The collection of the urine sample shall be conducted out of the view of any person other than the persons supervising the collection of the sample and the person being tested, unless the right to privacy is waived by the person being tested. When possible, the supervising person shall be a law enforcement officer. The results of qualitative testing for drug presence shall be admissible in evidence and questions of accuracy or reliability shall go to the weight rather than the admissibility of the evidence. If the person is medically unable to provide a urine sample in such manner due to the injuries or treatment of the injuries, the same authorization and procedure as used for the collection of blood in paragraphs (2) and (3) shall apply to the collection of a urine sample.

(8) The person performing or assisting in the performance of any such test and the law enforcement officer requesting any such test who is acting in accordance with this section shall not be liable in any civil and criminal proceeding involving the action.

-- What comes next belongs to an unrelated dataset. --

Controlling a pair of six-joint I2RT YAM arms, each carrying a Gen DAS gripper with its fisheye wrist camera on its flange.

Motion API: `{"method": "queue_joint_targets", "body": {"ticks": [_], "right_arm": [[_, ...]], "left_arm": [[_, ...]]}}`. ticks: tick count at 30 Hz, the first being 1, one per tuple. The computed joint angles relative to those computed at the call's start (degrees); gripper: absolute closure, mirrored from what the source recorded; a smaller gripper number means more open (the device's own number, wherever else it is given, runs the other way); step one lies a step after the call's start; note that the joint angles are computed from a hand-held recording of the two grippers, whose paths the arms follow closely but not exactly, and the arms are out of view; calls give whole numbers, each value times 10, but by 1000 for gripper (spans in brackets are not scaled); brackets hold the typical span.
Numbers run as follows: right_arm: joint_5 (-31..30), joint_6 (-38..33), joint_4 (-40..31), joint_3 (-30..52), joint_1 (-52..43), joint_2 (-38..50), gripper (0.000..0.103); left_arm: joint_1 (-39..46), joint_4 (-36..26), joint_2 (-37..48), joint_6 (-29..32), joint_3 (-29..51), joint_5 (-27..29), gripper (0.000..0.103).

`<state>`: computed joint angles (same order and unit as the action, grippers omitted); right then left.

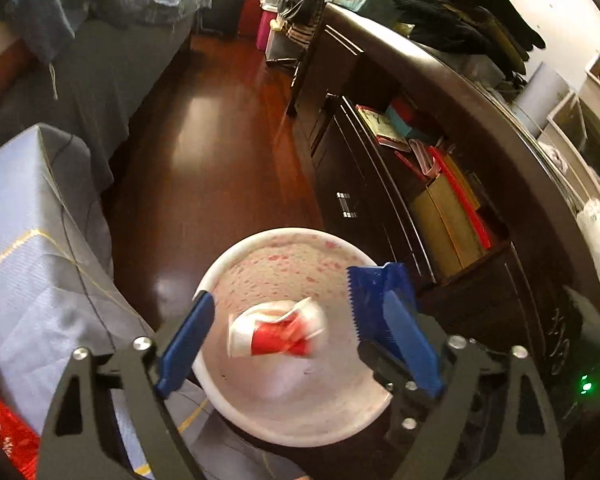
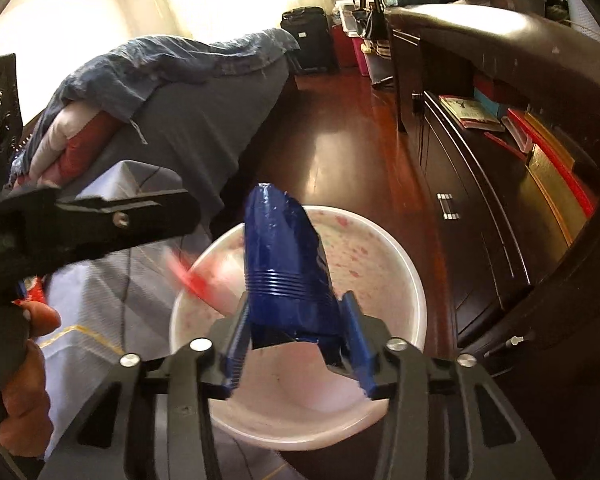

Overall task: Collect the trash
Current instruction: 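Carry cup and wrapper to the wastebasket and open both tools over it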

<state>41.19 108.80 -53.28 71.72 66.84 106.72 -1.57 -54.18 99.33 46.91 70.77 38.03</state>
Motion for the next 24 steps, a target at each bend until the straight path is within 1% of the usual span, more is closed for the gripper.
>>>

(f) (1) The person’s refusal shall be admissible in evidence against the person at any trial on a charge arising out of possession of a firearm under the influence of alcohol or drugs, or both.

(2) Failure of a person to provide an adequate breath sample or samples as directed shall constitute a refusal unless the person shows that the failure was due to physical inability caused by a medical condition unrelated to any ingested alcohol or drugs.

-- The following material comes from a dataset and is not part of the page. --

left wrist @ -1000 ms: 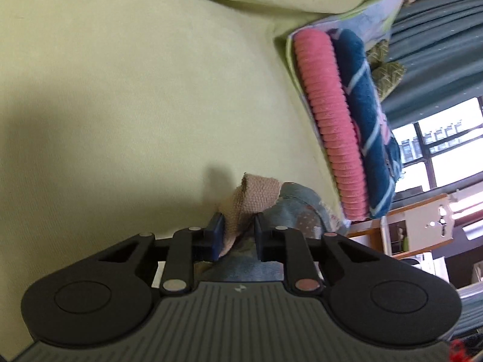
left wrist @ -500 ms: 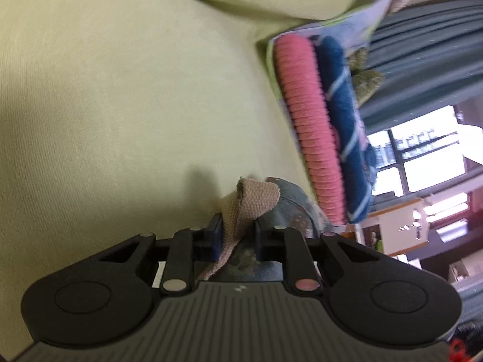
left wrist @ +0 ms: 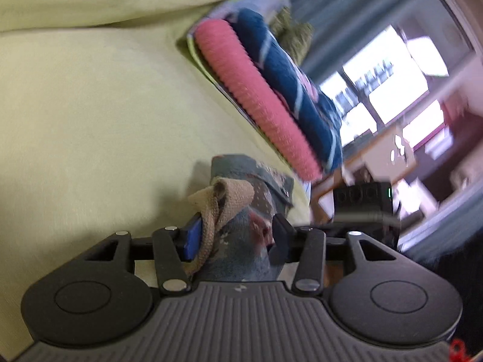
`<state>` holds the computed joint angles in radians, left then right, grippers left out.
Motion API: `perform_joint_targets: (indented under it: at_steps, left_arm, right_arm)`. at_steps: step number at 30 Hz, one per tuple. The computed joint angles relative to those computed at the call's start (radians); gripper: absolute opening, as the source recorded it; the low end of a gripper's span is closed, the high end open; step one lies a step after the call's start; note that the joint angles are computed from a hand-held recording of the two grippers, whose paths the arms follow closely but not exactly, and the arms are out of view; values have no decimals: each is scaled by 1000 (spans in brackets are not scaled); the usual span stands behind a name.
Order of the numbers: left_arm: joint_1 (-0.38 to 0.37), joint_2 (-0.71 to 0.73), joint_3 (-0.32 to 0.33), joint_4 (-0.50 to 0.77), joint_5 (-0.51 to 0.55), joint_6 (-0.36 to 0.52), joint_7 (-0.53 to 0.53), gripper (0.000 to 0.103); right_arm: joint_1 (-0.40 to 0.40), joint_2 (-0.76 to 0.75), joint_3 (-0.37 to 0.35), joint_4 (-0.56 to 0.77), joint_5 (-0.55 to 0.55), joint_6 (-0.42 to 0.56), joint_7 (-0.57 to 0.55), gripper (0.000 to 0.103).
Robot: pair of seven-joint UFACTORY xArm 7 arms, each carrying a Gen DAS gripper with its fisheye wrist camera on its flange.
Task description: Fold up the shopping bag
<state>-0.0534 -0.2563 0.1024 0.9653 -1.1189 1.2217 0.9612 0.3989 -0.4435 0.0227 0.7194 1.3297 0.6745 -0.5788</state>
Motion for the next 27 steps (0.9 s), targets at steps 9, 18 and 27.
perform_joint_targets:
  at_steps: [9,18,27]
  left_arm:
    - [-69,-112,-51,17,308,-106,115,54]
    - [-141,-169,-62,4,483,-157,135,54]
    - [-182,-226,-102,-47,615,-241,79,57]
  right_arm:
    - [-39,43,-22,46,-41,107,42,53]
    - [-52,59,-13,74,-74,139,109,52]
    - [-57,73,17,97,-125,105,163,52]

(3) In any criminal prosecution for a violation of this section, if the court finds that a person refused to submit to testing when requested pursuant to this section, the county or district attorney, upon petition to the court, may recover on behalf of the state, in addition to the criminal penalties provided in this section, a civil penalty not exceeding $1,000 for each violation.

(g) If a person who holds a valid license to carry a concealed handgun issued pursuant to Kan. Stat. Ann. § 75-7c01 et seq., and amendments thereto, is convicted of a violation of this section, such person’s license to carry a concealed handgun shall be revoked for a minimum of one year for a first offense and three years for a second or subsequent offense.

(h) In any criminal prosecution for possession of a firearm under the influence of alcohol or drugs, or both, evidence of the concentration of alcohol or drugs in the defendant‘s blood, urine, breath or other bodily substance may be admitted and shall give rise to the following:

(1) If the alcohol concentration is less than .08, that fact may be considered with other competent evidence to determine if the defendant was under the influence of alcohol or drugs, or both.

(2) If the alcohol concentration is .08 or more, it shall be prima facie evidence that the defendant was under the influence of alcohol.

(3) If there was present in the defendant’s bodily substance any narcotic, hypnotic, somnifacient, stimulating or other drug which has the capacity to render the defendant incapacitated, that fact may be considered to determine if the defendant was under the influence of alcohol or drugs, or both.

(i) The provisions of subsection (h) shall not be construed as limiting the introduction of any other competent evidence bearing upon the question of whether or not the defendant was under the influence of alcohol or drugs, or both.

(j) Upon the request of any person submitting to testing under this section, a report of the results of the testing shall be made available to such person.